Salambò, incarnazione della dea Tanit è costretta ad amarlo d’amore proibito e intimo. Si credeva una divinità, scopre che Matho la domina senza neppur torcerle un capello. La condanna a scendere dalla Luna. Quell’amore che la domina e la affascina, si fa assassino, reclama il sangue. Da vergine casta diventa una regina cattiva, come quelle delle fiabe.

Eros infatti è compagno di Thanatos, non di altri. Perciò Salambò reclama il sacrificio di Matho, è per questo che in meno di trecento pagine muoiono decine di migliaia di uomini e donne, dilaniate dalle passioni, dalla rabbia, dagli elefanti, dalle malattie, dalla fame, dall’assedio, dalla pietas fraintesa. In questa chiave, il sacrificio di Cartagine è puro erotismo.

Una figura sola pare lontanissima, eppure gigantesca. È quella del piccolo Annibale, nascosto dal padre Amilcare lontano dalla corruzione di quella Patria che ha imparato ad amare solo standoci lontano. Il profilo eroico del condottiero bambino sovrasta persino quello del padre. È un presagio, un prodigio. Di grandezza e riscatto.
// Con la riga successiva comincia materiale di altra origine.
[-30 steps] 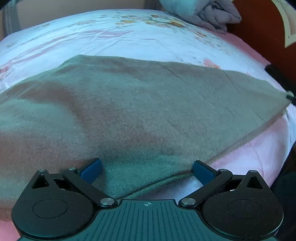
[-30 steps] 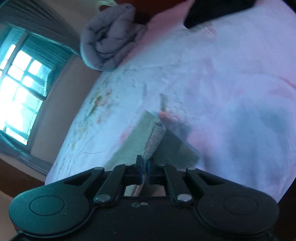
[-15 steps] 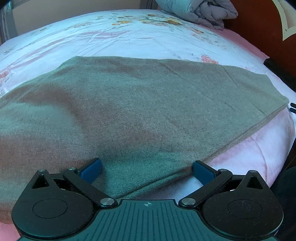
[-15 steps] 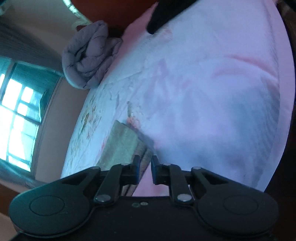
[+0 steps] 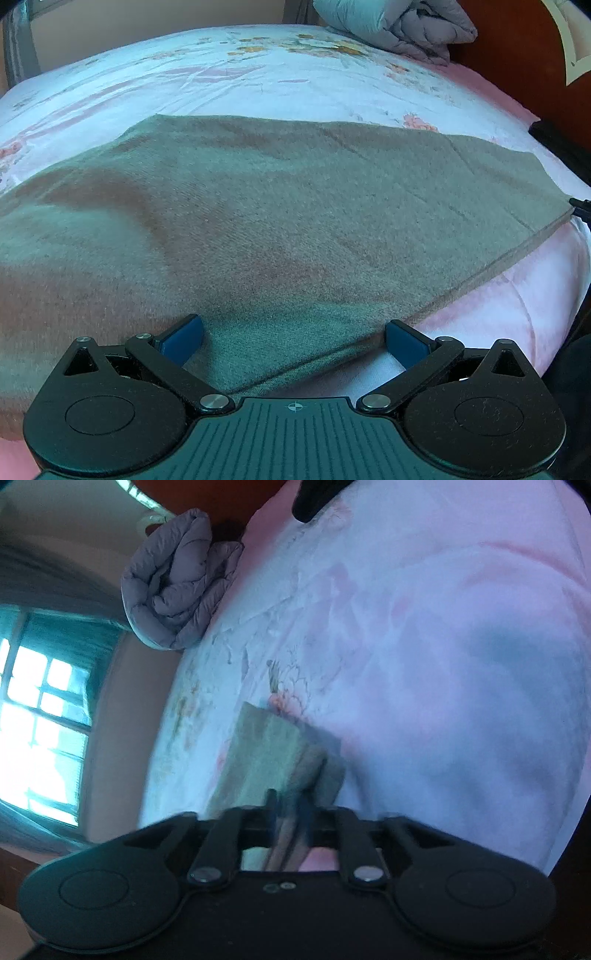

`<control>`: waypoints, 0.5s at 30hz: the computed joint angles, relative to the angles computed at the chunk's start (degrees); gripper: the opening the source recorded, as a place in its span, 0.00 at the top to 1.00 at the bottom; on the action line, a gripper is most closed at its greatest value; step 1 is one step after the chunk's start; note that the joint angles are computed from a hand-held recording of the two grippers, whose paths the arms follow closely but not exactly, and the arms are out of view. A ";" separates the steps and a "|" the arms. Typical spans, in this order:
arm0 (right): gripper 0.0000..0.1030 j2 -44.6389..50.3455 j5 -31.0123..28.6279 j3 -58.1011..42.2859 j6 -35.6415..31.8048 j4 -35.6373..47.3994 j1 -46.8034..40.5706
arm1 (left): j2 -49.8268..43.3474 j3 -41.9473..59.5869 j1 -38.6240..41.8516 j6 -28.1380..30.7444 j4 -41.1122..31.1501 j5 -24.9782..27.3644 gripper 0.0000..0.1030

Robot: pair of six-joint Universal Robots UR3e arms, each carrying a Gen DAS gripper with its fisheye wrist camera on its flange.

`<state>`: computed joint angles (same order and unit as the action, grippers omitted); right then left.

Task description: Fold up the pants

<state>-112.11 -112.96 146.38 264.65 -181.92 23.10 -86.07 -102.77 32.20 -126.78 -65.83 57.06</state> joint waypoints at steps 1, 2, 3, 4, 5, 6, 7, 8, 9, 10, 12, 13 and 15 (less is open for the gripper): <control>1.00 -0.29 -1.12 -0.75 -0.68 1.23 0.73 | 0.11 -0.18 0.15 -0.01 0.05 -0.18 0.00; 1.00 -0.31 -2.77 -1.59 -0.72 2.22 2.01 | 0.29 -0.42 0.40 0.04 0.06 -0.45 0.00; 1.00 -0.09 -5.20 -2.60 -0.17 3.64 4.02 | 0.36 -0.53 0.49 0.04 0.06 -0.56 0.00; 1.00 0.46 -7.21 -2.51 1.35 3.39 5.93 | 0.46 -0.80 0.63 0.15 0.27 -0.73 0.00; 1.00 1.35 -9.06 -1.78 3.53 2.60 7.96 | 0.51 -0.96 0.74 0.10 0.40 -0.85 0.00; 1.00 2.19 -9.43 -0.56 5.19 1.71 8.82 | 0.53 -1.06 0.80 0.12 0.50 -0.91 0.00; 1.00 2.59 -7.74 0.69 4.73 0.54 7.91 | 0.35 -0.91 0.80 0.31 0.44 -0.95 0.00; 1.00 2.87 -6.42 2.50 4.45 -2.06 7.12 | 0.07 -0.34 0.88 0.68 -0.19 -1.05 0.00; 0.99 2.42 -6.83 3.42 5.15 -3.18 7.36 | -0.21 0.73 1.36 1.06 -1.65 -1.77 0.00; 0.93 0.91 -9.30 2.13 6.28 0.49 8.99 | -0.06 1.78 2.66 1.07 -3.77 -3.39 0.00; 0.92 -0.83 -18.62 -4.41 10.30 14.23 15.62 | 2.54 0.18 7.03 -0.93 -4.02 -7.73 0.00; 0.92 -0.20 -21.52 -6.33 9.11 14.83 18.09 | 4.04 -1.86 9.63 -2.78 -1.44 -9.77 0.00; 0.91 2.93 -19.50 -10.96 0.08 11.78 18.70 | 4.48 -3.65 13.76 -6.18 3.33 -11.19 0.00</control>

Flaubert, che c’ha messo dieci anni solo per rifinirlo, ha scritto quello che forse è l’ultimo capolavoro autenticamente grecoromano.

Fu pubblicato per la prima volta giusto centocinquantacinque anni fa, nel 1862. E va assolutamente riletto, oggi più che mai nell’epoca in cui l’Europa, per ragioni di bassissima bottega, disconosce sé stessa e rinnega la sua anima.